Data under study Block Start

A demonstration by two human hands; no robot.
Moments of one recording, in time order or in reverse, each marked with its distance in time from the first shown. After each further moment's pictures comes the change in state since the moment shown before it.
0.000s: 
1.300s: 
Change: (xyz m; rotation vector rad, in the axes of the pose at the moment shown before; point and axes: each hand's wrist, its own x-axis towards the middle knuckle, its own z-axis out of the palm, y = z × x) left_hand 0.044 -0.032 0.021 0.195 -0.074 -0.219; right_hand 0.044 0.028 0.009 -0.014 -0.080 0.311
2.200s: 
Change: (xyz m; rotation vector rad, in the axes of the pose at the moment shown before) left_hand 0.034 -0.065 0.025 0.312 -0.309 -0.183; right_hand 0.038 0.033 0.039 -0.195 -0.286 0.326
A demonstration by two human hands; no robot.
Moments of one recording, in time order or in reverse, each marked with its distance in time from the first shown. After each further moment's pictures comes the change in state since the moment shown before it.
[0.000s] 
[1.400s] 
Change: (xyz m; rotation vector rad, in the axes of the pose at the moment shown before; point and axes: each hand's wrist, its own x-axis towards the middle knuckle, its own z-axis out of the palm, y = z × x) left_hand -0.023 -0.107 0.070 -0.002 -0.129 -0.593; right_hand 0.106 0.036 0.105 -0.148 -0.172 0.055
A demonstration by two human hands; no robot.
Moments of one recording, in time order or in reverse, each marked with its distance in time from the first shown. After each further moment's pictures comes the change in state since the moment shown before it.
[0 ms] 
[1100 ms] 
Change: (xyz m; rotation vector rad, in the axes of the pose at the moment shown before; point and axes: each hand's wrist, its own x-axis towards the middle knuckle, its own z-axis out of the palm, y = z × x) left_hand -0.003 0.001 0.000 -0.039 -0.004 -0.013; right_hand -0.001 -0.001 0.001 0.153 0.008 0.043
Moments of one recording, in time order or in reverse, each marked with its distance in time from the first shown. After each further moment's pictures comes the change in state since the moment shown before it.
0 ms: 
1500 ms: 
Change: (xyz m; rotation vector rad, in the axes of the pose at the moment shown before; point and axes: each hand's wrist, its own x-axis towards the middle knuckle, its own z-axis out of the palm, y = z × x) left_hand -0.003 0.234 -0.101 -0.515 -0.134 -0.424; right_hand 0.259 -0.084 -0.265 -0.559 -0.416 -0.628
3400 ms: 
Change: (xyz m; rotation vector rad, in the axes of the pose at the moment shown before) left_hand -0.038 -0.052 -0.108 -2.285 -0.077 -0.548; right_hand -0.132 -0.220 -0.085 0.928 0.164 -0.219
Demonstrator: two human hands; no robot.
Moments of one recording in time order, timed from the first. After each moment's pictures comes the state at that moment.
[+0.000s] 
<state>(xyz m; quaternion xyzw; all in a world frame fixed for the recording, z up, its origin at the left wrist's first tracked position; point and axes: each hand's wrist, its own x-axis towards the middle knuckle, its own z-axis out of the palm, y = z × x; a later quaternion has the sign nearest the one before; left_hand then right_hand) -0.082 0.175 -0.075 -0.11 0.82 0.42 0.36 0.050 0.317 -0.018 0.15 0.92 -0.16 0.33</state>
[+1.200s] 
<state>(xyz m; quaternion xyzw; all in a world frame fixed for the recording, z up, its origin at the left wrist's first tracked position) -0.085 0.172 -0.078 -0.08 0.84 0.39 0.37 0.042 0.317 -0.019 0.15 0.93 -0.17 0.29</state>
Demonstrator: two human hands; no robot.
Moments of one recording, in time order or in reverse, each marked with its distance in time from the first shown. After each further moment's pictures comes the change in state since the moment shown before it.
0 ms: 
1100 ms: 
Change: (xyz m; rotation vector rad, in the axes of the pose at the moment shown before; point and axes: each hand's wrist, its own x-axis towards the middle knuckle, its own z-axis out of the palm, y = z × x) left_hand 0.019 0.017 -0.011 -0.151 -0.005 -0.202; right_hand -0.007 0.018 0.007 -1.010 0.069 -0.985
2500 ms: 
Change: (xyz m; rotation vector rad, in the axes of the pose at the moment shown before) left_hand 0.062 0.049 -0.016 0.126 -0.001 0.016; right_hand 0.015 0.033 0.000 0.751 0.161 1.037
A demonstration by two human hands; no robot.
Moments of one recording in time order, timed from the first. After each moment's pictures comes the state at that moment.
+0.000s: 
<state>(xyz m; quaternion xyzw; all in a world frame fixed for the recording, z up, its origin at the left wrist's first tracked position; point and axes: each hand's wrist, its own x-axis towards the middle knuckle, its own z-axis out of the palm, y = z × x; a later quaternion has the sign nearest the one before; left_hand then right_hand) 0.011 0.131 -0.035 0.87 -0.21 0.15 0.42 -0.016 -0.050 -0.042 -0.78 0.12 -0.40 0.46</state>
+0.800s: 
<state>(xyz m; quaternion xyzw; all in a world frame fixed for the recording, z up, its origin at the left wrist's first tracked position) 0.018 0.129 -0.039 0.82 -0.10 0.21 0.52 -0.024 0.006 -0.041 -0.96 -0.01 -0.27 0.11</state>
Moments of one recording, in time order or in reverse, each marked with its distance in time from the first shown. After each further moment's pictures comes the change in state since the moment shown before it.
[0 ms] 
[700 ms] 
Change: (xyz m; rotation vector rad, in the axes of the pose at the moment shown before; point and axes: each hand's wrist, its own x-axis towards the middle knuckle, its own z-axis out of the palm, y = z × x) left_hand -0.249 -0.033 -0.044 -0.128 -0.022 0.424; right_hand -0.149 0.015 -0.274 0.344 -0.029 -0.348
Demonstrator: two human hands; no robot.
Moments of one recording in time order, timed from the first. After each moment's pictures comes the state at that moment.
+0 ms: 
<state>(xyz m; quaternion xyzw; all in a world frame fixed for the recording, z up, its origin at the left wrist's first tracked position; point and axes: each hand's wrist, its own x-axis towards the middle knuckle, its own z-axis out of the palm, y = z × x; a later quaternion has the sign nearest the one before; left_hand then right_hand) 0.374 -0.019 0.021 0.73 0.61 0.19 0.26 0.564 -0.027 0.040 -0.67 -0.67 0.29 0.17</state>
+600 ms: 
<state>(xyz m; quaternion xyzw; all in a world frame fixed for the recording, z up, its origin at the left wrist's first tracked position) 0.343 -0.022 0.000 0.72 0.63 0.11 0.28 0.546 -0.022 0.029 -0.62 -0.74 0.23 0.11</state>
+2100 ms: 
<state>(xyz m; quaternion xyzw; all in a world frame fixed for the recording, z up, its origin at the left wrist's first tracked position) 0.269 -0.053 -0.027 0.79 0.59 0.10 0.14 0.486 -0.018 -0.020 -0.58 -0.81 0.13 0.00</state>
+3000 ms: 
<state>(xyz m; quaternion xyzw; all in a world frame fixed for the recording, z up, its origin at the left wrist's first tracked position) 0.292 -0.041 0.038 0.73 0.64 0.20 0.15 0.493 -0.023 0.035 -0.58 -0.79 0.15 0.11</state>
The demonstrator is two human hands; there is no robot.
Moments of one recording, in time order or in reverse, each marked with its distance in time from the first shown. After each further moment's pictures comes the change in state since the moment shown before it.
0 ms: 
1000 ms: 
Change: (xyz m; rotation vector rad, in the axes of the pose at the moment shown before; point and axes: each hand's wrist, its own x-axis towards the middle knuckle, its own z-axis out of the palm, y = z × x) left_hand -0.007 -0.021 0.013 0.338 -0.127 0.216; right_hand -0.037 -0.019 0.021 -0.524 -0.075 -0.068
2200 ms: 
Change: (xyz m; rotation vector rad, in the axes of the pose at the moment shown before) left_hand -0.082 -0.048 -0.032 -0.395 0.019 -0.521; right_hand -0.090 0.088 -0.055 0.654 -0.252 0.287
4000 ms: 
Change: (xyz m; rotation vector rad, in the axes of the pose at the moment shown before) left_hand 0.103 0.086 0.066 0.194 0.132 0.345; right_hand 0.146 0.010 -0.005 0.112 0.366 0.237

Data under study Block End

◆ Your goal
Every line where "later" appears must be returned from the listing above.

◆ Written response
<state>(xyz m; quaternion xyzw; all in a world frame fixed for the recording, z up, its origin at the left wrist's first tracked position; point and axes: each hand's wrist, its own x-axis towards the middle knuckle, its own z-axis out of the palm, y = z × x; a later quaternion has the sign nearest the one before; left_hand then right_hand) -0.082 0.175 -0.075 -0.11 0.82 0.42 0.36 0.050 0.317 -0.018 0.15 0.92 -0.16 0.33</state>
<state>(xyz m; quaternion xyzw; all in a world frame fixed for the recording, z up, its origin at the left wrist's first tracked position; point and axes: each hand's wrist, its own x-axis towards the middle knuckle, its own z-axis out of the palm, y = z × x; a later quaternion has the sign nearest the one before; left_hand then right_hand) 0.011 0.131 -0.035 0.87 -0.21 0.15 0.42 -0.016 -0.050 -0.042 -0.78 0.12 -0.40 0.46</state>
<state>(xyz m; quaternion xyzw; all in a world frame fixed for the recording, z up, its origin at the left wrist's first tracked position; point and axes: each hand's wrist, its own x-axis towards the middle knuckle, its own z-axis out of the palm, y = z × x; a later quaternion has the sign nearest the one before; left_hand then right_hand) 0.374 -0.019 0.021 0.73 0.61 0.19 0.26 0.564 -0.027 0.040 -0.67 -0.67 0.29 0.17</state>

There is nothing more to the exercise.